▶ _EXERCISE DETAILS_: Print exactly the lines from the line with "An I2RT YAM" to the last line of the data, please, both included.

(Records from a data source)
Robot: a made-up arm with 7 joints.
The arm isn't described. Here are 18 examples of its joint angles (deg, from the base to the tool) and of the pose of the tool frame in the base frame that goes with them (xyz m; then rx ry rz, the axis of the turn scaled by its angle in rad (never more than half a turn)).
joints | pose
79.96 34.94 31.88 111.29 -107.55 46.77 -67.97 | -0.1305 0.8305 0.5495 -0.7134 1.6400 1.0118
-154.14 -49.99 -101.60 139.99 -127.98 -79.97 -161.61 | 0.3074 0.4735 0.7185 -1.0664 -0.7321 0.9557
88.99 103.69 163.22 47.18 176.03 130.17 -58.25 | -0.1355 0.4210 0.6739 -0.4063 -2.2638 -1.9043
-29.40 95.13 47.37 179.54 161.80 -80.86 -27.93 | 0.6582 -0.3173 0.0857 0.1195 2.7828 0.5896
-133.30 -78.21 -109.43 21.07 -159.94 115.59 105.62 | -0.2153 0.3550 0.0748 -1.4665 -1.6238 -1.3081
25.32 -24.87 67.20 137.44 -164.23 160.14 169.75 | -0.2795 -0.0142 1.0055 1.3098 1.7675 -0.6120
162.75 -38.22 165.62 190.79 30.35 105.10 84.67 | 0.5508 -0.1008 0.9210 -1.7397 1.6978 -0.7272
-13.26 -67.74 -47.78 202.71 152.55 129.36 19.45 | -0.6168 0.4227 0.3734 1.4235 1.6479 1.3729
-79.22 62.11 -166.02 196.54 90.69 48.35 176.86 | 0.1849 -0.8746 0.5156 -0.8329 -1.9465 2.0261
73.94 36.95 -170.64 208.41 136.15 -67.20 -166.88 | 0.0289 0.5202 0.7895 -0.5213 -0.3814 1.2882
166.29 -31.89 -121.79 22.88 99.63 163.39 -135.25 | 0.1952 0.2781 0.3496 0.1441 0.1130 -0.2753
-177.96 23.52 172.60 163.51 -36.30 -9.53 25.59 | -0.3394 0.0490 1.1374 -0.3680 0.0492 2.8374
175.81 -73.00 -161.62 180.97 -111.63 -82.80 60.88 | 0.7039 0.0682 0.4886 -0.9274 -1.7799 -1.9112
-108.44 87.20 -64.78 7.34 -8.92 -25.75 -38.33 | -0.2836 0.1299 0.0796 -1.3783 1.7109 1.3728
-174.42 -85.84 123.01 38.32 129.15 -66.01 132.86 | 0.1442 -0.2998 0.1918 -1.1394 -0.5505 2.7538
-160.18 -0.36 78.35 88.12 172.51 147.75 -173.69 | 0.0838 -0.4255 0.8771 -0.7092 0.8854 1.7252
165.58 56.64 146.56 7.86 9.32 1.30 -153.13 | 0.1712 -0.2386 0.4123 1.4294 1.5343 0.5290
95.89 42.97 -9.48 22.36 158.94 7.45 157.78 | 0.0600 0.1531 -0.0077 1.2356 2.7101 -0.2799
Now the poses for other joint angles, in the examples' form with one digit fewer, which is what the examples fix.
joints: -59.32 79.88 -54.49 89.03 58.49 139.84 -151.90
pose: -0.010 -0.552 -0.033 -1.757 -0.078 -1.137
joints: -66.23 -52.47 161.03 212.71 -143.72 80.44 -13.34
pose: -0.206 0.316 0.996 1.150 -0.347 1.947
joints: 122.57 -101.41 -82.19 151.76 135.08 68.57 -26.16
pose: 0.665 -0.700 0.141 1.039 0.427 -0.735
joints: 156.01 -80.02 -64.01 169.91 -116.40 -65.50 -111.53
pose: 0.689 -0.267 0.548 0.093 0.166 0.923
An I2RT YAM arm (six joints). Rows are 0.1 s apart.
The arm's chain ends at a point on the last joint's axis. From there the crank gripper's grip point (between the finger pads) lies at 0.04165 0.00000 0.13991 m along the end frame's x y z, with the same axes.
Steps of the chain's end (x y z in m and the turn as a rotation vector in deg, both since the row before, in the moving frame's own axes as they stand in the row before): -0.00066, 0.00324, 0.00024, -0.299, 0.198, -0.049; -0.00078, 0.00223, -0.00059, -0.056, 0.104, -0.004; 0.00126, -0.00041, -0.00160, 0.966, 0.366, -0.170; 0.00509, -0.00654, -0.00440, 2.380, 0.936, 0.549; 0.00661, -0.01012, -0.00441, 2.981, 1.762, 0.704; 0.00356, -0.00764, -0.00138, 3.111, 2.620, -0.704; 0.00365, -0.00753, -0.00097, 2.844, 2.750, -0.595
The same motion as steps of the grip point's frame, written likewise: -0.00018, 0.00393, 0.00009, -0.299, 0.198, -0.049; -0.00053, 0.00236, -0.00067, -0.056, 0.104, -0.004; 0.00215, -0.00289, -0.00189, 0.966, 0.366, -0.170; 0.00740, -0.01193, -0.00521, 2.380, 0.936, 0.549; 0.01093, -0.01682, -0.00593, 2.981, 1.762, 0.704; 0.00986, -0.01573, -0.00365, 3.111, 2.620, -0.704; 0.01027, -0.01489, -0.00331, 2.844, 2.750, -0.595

▶ _SOLUTION TO THIS EXERCISE_:
An I2RT YAM arm (six joints). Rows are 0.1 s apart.
The arm's chain ends at a point on the last joint's axis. From there the crank gripper's grip point (between the finger pads) lies at 0.04165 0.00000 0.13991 m along the end frame's x y z, with the same axes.
Steps of the chain's end (x y z in m and the turn as a rotation vector in deg, both since the row before, in the moving frame's own axes as they stand in the row before): -0.00066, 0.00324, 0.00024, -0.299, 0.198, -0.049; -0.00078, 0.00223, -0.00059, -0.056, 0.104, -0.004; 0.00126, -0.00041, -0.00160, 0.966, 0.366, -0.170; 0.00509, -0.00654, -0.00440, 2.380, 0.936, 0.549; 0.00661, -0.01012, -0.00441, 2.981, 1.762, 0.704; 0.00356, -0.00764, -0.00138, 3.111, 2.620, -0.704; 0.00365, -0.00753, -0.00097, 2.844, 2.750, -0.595
The same motion as steps of the grip point's frame, written likewise: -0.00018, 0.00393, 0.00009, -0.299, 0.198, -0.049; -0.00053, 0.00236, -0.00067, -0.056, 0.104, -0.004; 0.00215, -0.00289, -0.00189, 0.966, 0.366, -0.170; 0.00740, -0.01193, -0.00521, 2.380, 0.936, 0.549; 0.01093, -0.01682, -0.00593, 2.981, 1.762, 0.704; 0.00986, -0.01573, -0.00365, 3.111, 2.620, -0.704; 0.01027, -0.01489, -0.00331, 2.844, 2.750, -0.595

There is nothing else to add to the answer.